Former Bogota Mayor Steve Lonegan said he is finalizing the lawsuit he intends to file in Bergen County Superior Court against the State of New Jersey next week, attacking Gov. Jon Corzine’s decision to borrow $3.9 billion to build new schools.
"We’re going into court and we’re attacking the facts," said the Republican. "First, the schools are not crumbling. The Oliver School (in the Ironbound, where Corzine signed the borrowing bill) is a beautiful building.
"Second," he said, "we’re going after the assertion that these towns can't afford to pay anything for schools. They can afford taxes."
The lawsuit would be Lonegan’s fourth against the State of New Jersey since 2000.
"We haven't seen the lawsuit, but Governor Corzine has been consistent in his belief that there is a legal and moral obligation to ensure every child in New Jersey has a safe, clean, healthy environment to learn in without any further delay," said governor’s spokesman Sean Darcy. "We also believe it is imperative to begin to get shovels in the ground as quickly as possible to create jobs in New Jersey in the face of this national recession."
But Lonegan claims the plan is an error of first principle.
"The whole schools construction program they put together is a disaster," he said of the New Jersey Supreme Court. "The court is leading the state down a path of fiscal disaster."
A possible challenger for governor in 2009, the hard right Lonegan, moreover, said the new Schools Development Authority represents no significant change from the discredited and now-defunct Schools Construction Corporation.

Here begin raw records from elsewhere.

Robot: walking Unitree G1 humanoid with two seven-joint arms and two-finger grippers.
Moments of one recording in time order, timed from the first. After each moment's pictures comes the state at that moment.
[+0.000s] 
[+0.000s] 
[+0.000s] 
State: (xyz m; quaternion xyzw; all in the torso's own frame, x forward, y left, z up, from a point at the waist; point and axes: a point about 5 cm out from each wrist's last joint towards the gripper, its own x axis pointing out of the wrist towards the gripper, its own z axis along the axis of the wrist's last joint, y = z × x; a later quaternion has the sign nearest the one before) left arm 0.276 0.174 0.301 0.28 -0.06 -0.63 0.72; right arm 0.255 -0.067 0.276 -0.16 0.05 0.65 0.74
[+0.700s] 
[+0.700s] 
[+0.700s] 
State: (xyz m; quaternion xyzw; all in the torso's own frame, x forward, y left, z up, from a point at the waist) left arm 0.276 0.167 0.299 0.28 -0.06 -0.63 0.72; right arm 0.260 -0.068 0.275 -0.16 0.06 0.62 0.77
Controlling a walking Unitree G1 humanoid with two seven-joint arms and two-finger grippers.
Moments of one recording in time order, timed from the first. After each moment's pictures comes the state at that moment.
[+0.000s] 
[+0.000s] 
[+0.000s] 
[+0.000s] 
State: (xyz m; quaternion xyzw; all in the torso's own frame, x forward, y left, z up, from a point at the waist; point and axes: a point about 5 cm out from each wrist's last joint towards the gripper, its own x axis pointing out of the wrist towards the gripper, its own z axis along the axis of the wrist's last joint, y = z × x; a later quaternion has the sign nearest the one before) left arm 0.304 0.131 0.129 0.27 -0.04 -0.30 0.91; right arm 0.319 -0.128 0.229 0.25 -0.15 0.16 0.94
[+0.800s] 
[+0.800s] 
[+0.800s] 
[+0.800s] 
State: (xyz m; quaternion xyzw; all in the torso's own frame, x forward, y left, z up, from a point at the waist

"There’s definitely union pressure, that’s definitely part of it," he said of the governor’s decision to green light schools construction statewide. "The other part of it is a general philosophical belief in the centralized control of everything."
One of the authors of the bill signed last week ago by Corzine, Assemblywoman Grace Spencer (D-Newark) predicted then that criticism of the $3.9 billion borrowing measure would provoke harsh criticism, but argued that the measure is justified. Specifically, she addressed the Oliver Street School.
"On the outside, yes, it is a beautiful building, but on the inside, it’s not viable for our kids to thrive in this community," said Spencer. "No matter how glamorous it is on the outside, it’s overcrowded on the inside. We’re talking about paint peeling off the wall and classrooms in closets."